**Assignment**. In your copy, drop the images and return each record exactly as it stands.

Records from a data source

____

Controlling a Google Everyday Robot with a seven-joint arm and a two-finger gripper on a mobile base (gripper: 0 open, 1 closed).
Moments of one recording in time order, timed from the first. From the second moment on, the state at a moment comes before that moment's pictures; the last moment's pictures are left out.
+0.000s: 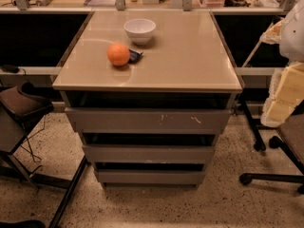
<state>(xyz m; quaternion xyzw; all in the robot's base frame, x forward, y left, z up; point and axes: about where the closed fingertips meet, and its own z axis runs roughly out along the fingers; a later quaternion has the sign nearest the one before) 0.438 -0.216 0.978 -0.60 0.78 -0.04 0.16</state>
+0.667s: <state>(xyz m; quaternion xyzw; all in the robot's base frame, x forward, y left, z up) 0.448 -0.212 0.936 -0.59 0.79 -0.01 0.16</state>
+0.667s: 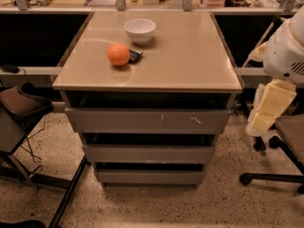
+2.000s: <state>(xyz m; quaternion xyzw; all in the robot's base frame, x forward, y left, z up) 0.480 -0.156 0.849 -0.60 0.78 0.05 0.18</state>
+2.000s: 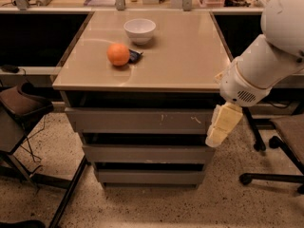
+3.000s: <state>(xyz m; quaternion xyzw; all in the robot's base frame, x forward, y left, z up) 0.526 -0.129 0.813 -0.55 0.79 0.06 0.27</state>
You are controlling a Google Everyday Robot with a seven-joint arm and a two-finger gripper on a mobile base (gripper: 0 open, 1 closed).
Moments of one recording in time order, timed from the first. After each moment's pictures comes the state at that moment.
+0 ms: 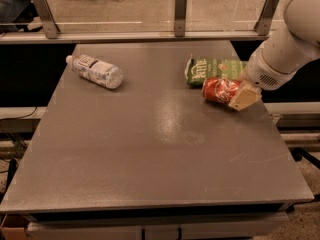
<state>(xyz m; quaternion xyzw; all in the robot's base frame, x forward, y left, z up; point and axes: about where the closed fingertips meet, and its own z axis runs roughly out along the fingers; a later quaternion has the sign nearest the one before) 0.558 -0.213 0.867 -0.56 0.80 -0.04 0.21</state>
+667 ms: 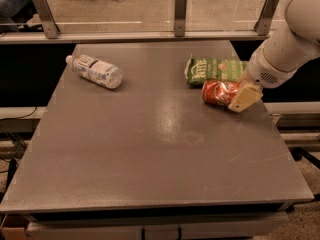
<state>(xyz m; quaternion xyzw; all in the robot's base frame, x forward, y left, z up) 0.567 -0.218 0.865 -0.54 0.81 -0.04 0.21</state>
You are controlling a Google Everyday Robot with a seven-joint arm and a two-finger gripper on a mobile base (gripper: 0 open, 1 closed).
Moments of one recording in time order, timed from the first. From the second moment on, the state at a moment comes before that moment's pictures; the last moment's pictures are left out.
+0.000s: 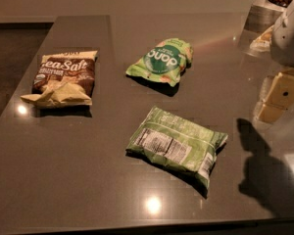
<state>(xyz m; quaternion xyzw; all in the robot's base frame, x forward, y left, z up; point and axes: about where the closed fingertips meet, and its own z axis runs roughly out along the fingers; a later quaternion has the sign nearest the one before) 0.438 -0.217 0.976 -0.60 0.78 -0.03 0.16</state>
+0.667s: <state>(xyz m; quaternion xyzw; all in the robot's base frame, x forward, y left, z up) 0.448 -0.211 0.976 -0.60 0.79 -0.02 0.16</state>
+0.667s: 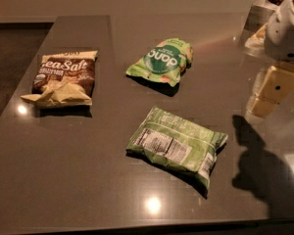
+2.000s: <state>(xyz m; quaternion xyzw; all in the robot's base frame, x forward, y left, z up) 0.578 -0.184 0.948 -0.40 0.89 0.07 0.22</state>
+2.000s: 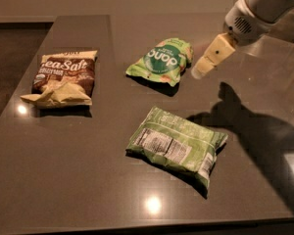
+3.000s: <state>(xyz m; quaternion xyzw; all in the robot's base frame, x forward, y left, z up) 0.671 -0.108 0.897 -0.29 0.91 0.14 0.26</state>
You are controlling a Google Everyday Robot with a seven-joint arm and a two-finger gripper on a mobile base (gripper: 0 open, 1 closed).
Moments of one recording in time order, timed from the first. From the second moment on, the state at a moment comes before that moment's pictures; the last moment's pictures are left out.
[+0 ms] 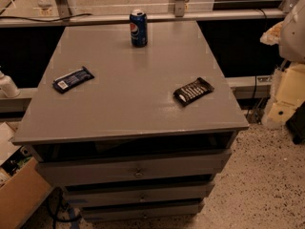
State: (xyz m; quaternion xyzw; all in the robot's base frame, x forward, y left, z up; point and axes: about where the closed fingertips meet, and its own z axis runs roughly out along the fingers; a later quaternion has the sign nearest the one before) arm 0.438 -0.217 0.976 -0.60 0.78 -0.03 0.16
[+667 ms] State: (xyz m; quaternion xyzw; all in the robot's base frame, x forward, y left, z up) arm 0.446 -0.211 0.983 -0.61 0.77 -0.04 0.17
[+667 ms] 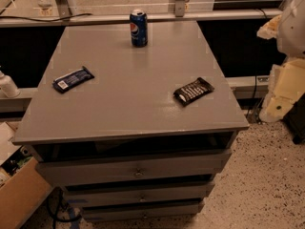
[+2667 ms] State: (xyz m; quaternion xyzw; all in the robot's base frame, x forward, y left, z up) arm 0.532 -0.025 0.958 -0.81 0.55 0.06 0.21
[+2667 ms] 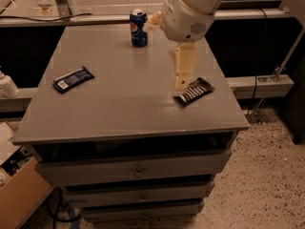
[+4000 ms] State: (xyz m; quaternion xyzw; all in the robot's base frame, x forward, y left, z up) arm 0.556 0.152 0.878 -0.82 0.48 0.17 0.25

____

**Answer box**.
Controlling a Google Everyday Robot with a seven-joint arm and a two-finger gripper on a mobile base (gripper: 0 open, 1 closed).
Moments of one recording in time order, timed from the first. From the second moment on, the state at a moment comes before that moment's pictures; the last moment's pictures are left out.
+0.000s: 
<state>(xyz m; quaternion xyzw; all in the robot's base frame, x forward, y left, z up; point and axes: about where the closed fingertips meet, and its own z axis runs roughly out along the fingers; a later quaternion has the sign nearest the one before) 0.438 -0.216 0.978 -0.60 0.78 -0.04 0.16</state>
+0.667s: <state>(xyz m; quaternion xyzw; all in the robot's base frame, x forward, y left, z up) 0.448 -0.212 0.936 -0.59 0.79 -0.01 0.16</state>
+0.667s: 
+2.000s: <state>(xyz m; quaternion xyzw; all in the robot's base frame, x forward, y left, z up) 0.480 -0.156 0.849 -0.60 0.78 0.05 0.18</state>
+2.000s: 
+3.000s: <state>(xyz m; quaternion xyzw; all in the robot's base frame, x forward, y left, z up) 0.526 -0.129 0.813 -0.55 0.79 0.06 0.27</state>
You are controlling a Google Everyday Robot with a seven-joint arm and a two-finger gripper on a mobile base (gripper: 0 open, 1 closed).
Moments of one recording in time order, timed from the first. After each moment's pictures comes the state at that moment.
+0 ms: 
<state>(xyz m; quaternion xyzw; all in the robot's base frame, x forward, y left, z up; point and axes: about where the closed fingertips meet, and its own z axis runs roughly out along the fingers; a later quaternion has the sign nearest the one before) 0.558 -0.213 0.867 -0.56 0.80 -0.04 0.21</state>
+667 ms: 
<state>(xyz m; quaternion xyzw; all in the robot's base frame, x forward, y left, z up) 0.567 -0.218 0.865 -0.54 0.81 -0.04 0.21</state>
You are controlling a Google Everyday Robot with a seven-joint arm and a two-finger gripper on a mobile base (gripper: 0 open, 1 closed).
Moments of one recording in time order, timed from the first. From the second moment on, the state at a moment comes before that moment's pictures; the last moment's pictures are left out.
+0.000s: 
<state>(xyz m; quaternion xyzw; all in the robot's base frame, x forward, y left, z up; point and axes: about where the closed fingertips meet, and its own z axis runs roughly out along the fingers; a later quaternion has the sign nearest the one before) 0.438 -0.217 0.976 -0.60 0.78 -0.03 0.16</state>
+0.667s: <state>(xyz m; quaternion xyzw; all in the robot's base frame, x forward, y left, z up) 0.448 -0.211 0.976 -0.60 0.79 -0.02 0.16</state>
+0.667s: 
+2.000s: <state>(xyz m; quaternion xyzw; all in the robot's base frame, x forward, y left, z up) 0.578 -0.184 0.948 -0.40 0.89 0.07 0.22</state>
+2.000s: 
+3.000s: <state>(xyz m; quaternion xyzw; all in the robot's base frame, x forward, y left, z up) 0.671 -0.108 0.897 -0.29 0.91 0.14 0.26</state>
You are controlling a Google Everyday Robot with a seven-joint arm and a two-finger gripper on a mobile base (gripper: 0 open, 1 closed).
Moments of one recording in time order, timed from the first. From the second moment on, the state at a moment comes before that moment's pictures; the last moment's pictures are left out.
[+0 ms] 
State: (xyz m; quaternion xyzw; all in the robot's base frame, x forward, y left, z up; point and axes: about where the closed fingertips meet, and its own z axis runs roughly out along the fingers; a later quaternion has the sign nearest the one before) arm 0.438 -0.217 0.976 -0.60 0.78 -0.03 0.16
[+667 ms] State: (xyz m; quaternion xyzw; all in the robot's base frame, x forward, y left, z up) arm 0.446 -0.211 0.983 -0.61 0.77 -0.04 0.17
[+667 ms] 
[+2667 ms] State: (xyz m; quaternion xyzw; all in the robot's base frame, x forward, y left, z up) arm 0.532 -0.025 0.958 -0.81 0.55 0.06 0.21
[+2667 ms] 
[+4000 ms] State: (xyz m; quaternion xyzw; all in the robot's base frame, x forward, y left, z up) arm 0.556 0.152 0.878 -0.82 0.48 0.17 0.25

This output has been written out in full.